### Instructions to follow
In full and unaltered, output the records below.

[[ Dataset records open ]]

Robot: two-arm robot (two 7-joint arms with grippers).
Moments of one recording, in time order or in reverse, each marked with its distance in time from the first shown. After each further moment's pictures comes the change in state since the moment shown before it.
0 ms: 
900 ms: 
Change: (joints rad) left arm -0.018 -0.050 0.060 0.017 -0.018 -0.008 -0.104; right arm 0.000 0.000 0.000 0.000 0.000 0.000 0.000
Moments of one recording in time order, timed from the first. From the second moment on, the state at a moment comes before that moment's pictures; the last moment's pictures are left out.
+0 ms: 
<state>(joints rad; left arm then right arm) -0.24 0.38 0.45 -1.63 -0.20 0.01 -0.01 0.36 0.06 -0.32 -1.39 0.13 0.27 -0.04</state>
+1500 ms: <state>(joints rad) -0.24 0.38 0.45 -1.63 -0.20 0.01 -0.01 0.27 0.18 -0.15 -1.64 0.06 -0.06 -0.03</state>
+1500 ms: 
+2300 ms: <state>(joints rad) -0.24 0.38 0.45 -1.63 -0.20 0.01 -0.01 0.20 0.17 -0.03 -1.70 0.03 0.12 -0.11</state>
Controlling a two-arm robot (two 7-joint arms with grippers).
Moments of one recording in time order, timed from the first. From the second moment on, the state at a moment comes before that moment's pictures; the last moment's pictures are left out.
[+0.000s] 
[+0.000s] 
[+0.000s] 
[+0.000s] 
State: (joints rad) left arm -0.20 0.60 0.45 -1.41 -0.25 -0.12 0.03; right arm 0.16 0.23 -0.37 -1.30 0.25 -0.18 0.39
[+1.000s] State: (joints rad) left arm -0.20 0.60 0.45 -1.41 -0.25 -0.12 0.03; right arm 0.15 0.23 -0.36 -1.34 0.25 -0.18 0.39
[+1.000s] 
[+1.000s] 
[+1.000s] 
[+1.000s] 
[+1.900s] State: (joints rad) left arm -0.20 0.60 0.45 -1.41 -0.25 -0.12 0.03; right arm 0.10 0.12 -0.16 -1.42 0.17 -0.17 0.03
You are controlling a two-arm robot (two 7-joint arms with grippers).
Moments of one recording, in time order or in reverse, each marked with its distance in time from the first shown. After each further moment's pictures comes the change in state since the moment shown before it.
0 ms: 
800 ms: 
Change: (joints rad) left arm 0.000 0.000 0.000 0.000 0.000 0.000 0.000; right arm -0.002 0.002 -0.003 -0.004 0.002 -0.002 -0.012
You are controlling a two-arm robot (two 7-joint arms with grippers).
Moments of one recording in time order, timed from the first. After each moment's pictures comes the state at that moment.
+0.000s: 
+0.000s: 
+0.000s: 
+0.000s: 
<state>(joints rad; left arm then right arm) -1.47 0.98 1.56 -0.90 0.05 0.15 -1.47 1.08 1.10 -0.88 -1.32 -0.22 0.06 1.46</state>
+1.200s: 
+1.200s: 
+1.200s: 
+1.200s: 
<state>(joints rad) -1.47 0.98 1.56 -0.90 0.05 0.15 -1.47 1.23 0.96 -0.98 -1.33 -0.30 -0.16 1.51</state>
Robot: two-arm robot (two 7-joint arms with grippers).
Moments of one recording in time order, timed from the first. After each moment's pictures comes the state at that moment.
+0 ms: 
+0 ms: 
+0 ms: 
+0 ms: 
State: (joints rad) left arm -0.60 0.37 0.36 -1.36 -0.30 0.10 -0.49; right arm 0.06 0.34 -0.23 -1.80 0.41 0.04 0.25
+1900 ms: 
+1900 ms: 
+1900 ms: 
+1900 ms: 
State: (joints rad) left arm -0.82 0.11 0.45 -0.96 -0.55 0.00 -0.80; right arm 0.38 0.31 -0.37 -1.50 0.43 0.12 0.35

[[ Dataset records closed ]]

### Answer area
Robot: two-arm robot (two 7-joint arms with grippers).
Moments of one recording, in time order or in reverse, each marked with its distance in time from the first shown. After each further moment's pictures comes the change in state since the moment shown before it.
0 ms: 
900 ms: 
Change: (joints rad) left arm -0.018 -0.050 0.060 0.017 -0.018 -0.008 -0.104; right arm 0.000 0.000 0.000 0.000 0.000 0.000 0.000
Moments of one recording in time order, timed from the first. From the second moment on, the state at a moment comes before that moment's pictures; the last moment's pictures are left out.
+0 ms: 
<state>(joints rad; left arm then right arm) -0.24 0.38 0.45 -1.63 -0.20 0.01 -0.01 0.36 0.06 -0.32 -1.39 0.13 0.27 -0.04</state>
+1500 ms: <state>(joints rad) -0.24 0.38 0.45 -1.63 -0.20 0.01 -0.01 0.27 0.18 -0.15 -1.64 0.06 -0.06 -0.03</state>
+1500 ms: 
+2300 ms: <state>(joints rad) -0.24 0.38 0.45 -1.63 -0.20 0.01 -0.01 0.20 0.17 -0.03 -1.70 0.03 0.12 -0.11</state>
Controlling a two-arm robot (two 7-joint arms with grippers).
Moments of one recording in time order, timed from the first. From the second moment on, the state at a moment comes before that moment's pictures; the last moment's pictures are left out.
[+0.000s] 
[+0.000s] 
[+0.000s] 
[+0.000s] 
State: (joints rad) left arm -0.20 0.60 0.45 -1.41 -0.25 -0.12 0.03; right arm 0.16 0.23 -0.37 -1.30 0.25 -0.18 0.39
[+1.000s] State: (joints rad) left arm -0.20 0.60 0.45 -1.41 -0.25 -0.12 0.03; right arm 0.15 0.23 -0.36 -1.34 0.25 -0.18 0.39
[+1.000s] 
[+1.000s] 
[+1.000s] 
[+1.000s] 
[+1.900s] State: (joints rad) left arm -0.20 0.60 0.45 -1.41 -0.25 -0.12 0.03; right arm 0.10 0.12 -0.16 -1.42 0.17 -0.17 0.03
You are controlling a two-arm robot (two 7-joint arms with grippers).
Moments of one recording, in time order or in reverse, each marked with its distance in time from the first shown. After each further moment's pictures comes the change in state since the moment shown before it.
0 ms: 
800 ms: 
Change: (joints rad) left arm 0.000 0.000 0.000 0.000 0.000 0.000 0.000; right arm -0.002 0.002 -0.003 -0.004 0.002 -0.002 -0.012
You are controlling a two-arm robot (two 7-joint arms with grippers).
Moments of one recording in time order, timed from the first. After each moment's pictures comes the state at that moment.
+0.000s: 
+0.000s: 
+0.000s: 
+0.000s: 
<state>(joints rad; left arm then right arm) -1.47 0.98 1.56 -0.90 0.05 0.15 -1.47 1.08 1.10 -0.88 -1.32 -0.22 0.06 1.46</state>
+1.200s: 
+1.200s: 
+1.200s: 
+1.200s: 
<state>(joints rad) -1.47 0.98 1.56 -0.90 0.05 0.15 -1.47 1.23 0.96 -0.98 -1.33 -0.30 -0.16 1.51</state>
Robot: two-arm robot (two 7-joint arms with grippers).
Moments of one recording in time order, timed from the first. After each moment's pictures comes the state at that moment.
+0 ms: 
+0 ms: 
+0 ms: 
+0 ms: 
State: (joints rad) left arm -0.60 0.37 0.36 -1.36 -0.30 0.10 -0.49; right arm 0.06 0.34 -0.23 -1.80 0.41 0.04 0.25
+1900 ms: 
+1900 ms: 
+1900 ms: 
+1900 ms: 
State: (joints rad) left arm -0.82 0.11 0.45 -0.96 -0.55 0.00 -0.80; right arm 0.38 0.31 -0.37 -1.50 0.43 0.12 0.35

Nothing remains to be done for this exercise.